Unable to view the making of Flushed Away, due to the absence of Aardman Animation artists, who were stranded at the airport in London due to a tornado, festival attendees were instead treated to a 20-minute preview of Nocturna, a cartoon by the Spanish company Filmax set for release in 2008. It's about a kid obsessed by the fear of darkness and accompanied in his adventure by a cat. A cartoon that producer Paco Rodriguez, another follower of the Pixar gospel, presented as an original story that is in 2D, despite its abandonment in America. "We are not scared to go [up] against 3D movies, because we bet mainly on a good plot, while lately Hollywood showed us too many similar movies, mainly stories of funny animals, set in the neighborhood, in the woods, in the zoo and in too many other placet."

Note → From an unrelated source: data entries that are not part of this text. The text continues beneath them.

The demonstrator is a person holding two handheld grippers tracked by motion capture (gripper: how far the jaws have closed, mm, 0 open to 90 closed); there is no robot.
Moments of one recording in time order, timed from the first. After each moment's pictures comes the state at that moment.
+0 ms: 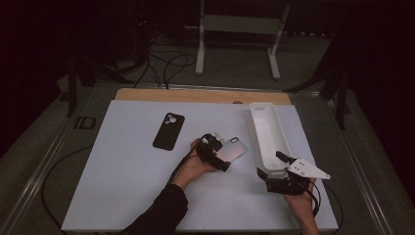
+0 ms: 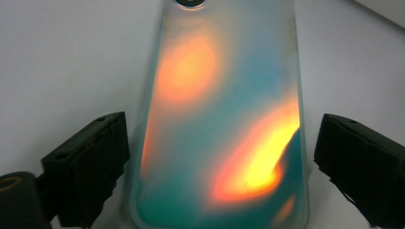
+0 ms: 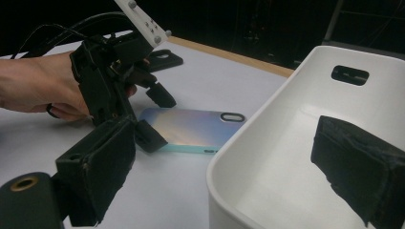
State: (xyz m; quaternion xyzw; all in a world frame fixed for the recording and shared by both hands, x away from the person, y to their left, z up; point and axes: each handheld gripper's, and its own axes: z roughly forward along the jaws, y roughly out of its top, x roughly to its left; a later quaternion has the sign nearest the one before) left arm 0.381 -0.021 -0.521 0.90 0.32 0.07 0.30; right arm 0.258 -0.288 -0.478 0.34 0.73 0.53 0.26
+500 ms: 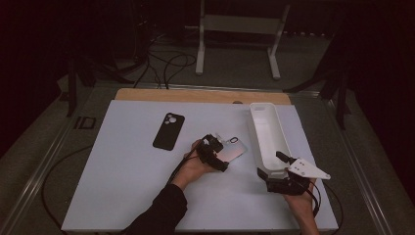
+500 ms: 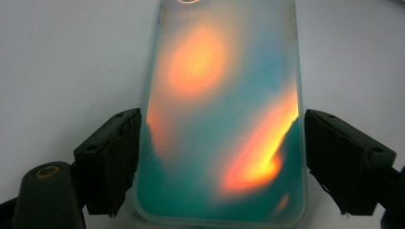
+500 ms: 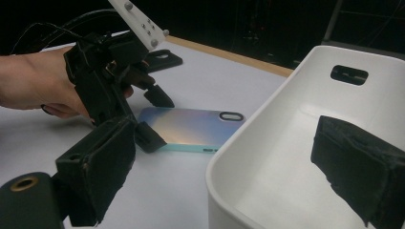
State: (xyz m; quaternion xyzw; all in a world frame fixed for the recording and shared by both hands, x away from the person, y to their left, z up) left arm 0.377 -0.023 -0.518 0.91 0.31 0.08 0.28; right arm 0.258 -0.288 -0.478 0.35 0.73 0.52 0.26
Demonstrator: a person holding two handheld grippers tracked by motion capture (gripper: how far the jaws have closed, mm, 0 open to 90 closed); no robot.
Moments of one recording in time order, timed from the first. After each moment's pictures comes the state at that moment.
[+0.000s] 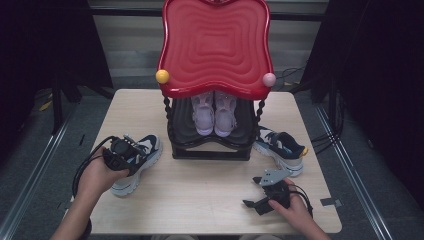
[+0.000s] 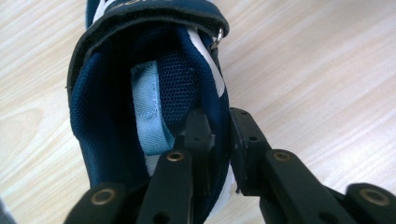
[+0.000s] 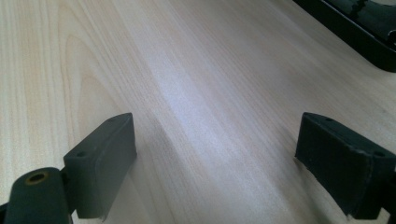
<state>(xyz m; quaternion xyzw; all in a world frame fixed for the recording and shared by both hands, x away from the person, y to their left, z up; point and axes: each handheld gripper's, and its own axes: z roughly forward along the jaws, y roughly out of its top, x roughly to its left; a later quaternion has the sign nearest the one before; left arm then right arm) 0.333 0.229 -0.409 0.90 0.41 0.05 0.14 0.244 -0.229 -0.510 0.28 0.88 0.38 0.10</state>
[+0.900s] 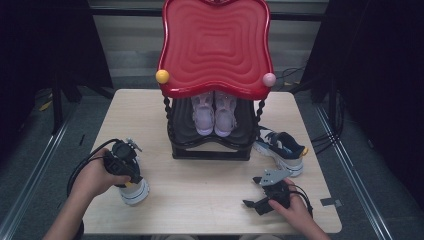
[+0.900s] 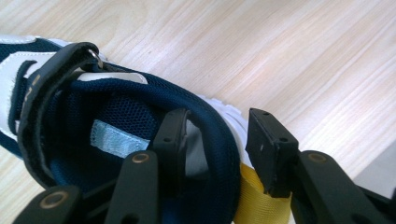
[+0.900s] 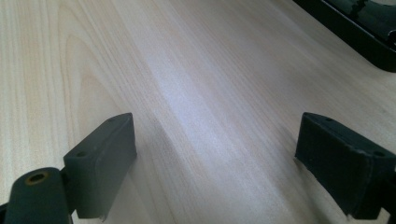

The Darkness was also the title of a videogame inspired by the comic series of the same name, and main subject of the presentation by Swedish developer Starbreeze, which will publish it next spring: a gory third-person shooter mixing elements of the Mafia movies with horror and monsters. A very funny and rousing presentation was made by Greek-born artist Miltos Manetas, who showed his paintings and videos inspired by videogame worlds, such as "the sleeping Supermario" or "the dying Lara Croft," and then talked about "neen," a term that represent an undefined generation of visual artists, expressing their ideas mainly through animations and imagery on the Internet. This was a presentation that led to an interesting debate about the intellectual property of digital information and entertainment.

Marco Consoli is a freelance journalist who writes about movies, animation and videogames for Corriere della Sera, the prestigious Italian newspaper, and for magazines such as Ciak, Jack, L'Espresso. He's particularly passionate about visual effects, which he has written about for 10 years for numerous Italian magazines. He is 35 and lives between Milan and Venice. In his spare time, he updates his blog about upcoming movies.